2. The method of determining likelihood of brakes of a vehicle being non-functional according to claim 1, wherein said step of determining the temperature of a brake region comprises measuring IR emitted by the brake region.

3. The method of determining likelihood of brakes of a vehicle being non-functional according to claim 1, wherein said step of determining the ambient temperature comprises measuring IR emitted by a portion of the vehicle other than in the brake region.

4. The method of determining likelihood of brakes of a vehicle being non-functional according to claim 1, wherein said step of determining the ambient temperature comprises taking plural measurements of IR emitted by plural portions of the vehicle other than in the brake region and determining a temperature value based on said plural measurements.

5. The method of determining likelihood of brakes of a vehicle being non-functional according to claim 4, wherein said step of determining a temperature value based on said plural measurements comprises determining an average of said plural measurements and using said average as the determined temperature value of the vehicle other than in the brake region.

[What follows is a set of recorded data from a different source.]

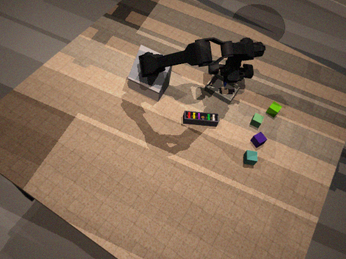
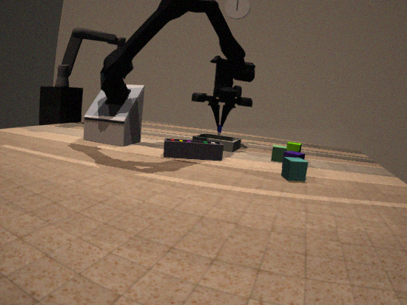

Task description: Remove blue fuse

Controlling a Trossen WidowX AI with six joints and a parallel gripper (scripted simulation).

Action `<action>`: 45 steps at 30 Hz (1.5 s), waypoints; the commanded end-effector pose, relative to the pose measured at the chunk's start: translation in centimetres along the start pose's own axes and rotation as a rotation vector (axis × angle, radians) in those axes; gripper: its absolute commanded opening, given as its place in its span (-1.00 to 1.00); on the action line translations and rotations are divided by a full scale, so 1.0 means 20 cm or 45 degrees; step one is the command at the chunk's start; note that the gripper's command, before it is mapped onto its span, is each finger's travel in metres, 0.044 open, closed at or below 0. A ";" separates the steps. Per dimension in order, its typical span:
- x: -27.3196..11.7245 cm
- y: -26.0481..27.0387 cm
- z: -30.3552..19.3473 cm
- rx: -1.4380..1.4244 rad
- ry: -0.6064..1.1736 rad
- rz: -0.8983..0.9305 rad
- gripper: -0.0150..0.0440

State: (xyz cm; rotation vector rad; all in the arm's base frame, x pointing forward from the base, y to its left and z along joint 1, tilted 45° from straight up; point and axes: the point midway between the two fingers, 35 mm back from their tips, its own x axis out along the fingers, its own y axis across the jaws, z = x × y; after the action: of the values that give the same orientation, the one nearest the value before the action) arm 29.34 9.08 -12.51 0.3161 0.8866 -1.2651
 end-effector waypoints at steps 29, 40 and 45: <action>-0.15 -0.01 0.00 -0.011 -0.004 -0.007 0.63; -0.14 -0.01 0.00 -0.020 -0.008 -0.007 0.63; -0.14 -0.01 0.00 -0.020 -0.008 -0.007 0.63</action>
State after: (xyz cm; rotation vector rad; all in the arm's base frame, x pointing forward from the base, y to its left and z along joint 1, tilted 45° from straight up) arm 29.04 11.00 -10.37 0.2971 0.8919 -1.2634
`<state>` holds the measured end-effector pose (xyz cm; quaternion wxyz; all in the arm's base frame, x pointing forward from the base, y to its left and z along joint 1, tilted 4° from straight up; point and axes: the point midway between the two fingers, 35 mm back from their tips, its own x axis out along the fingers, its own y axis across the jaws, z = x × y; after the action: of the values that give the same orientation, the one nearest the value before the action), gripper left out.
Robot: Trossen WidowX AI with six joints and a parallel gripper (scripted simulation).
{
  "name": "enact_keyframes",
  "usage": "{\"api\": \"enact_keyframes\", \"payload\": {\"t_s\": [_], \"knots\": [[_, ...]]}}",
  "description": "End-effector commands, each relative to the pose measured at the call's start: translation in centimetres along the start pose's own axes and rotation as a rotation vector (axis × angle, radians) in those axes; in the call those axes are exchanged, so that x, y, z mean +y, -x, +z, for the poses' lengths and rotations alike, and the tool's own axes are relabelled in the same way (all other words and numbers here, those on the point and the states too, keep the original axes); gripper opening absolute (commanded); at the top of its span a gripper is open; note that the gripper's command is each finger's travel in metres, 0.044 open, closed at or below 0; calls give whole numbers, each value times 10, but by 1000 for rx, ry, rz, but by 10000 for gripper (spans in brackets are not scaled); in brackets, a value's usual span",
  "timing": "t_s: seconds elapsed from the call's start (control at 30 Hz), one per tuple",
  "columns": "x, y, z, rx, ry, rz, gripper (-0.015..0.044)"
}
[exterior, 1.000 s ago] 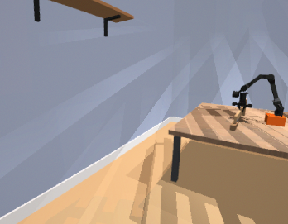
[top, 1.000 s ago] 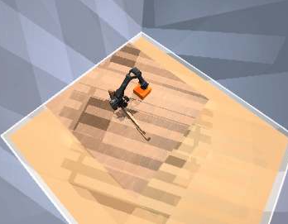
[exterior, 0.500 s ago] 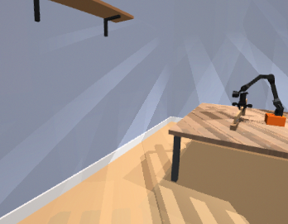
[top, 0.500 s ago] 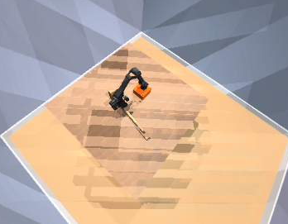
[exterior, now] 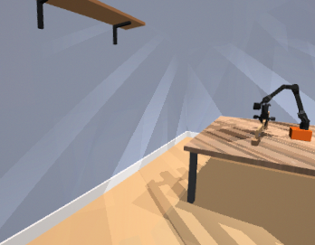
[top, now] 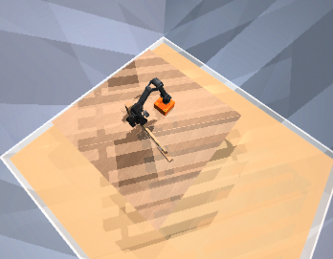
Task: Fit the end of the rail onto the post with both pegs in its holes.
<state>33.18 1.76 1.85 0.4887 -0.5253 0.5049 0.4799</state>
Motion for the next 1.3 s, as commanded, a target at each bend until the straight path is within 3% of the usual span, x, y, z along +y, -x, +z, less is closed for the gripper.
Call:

6. The method of determining likelihood of brakes of a vehicle being non-functional according to claim 1, wherein said step of determining the temperature of a brake region of the vehicle comprises providing an IR sensor oriented towards an inner side of a wheel of the vehicle.

7. The method of determining likelihood of brakes of a vehicle being non-functional according to claim 6, wherein said IR sensor is oriented upwardly at approximately 22 degrees relative to a general surrounding region.

8. A method of inspecting brakes of a vehicle comprising the steps of:

providing an IR sensor aimed at an angle to observe a wheel region of a vehicle as a vehicle passes by said IR sensor;

passing a vehicle by said IR sensor;

displaying a representation of temperature of the wheel region of the vehicle as measured by said IR sensor; and

determining functionality of brakes if the wheel region is substantially hotter than ambient temperature.

9. The method according to claim 8, wherein said angle is approximately 22 degrees relative to a lane of travel over which said vehicle is passing by said IR sensor.

10. The method according to claim 8, wherein said displaying step comprises providing a digital representation of temperature.

11. The method according to claim 8, wherein said displaying step comprises providing an analog display to show a representation of relative temperature.

12. An apparatus for determining whether a brake of a vehicle is operational, comprising:

an IR sensor aimed to receive IR radiated from a brake region of a vehicle; and

a processor for receiving output of said IR sensor, said processor including software to determine the temperature of the brake region based on input from the IR sensor, the software deciding that a brake is not operational if the determined temperature of the brake is near an ambient temperature.

13. The apparatus for determining whether a brake of a vehicle is operational according to claim 12, further comprising a display for displaying a representation of the determined temperature.

14. The apparatus for determining whether a brake of a vehicle is operational according to claim 13, wherein said display comprises a digital temperature display.

15. The apparatus for determining whether a brake of a vehicle is operational according to claim 13 wherein said display comprises an analog display.

16. The apparatus for determining whether a brake of a vehicle is operational according to claim 12, further comprising a vehicle sensor for determining when a vehicle is at a measurement position.

17. The apparatus for determining whether a brake of a vehicle is operational according to claim 12, wherein said IR sensor is positioned within a measurement station adapted to be driven over by a vehicle under test.

18. The apparatus for determining whether a brake of a vehicle is operational according to claim 17, wherein said measurement station is substantially below a ground level.

19. The apparatus for determining whether a brake of a vehicle is operational according to claim 12, wherein said IR sensor is aimed upwardly at an angle of approximately 22 degrees relative to a lane of travel through which a vehicle under test is passing.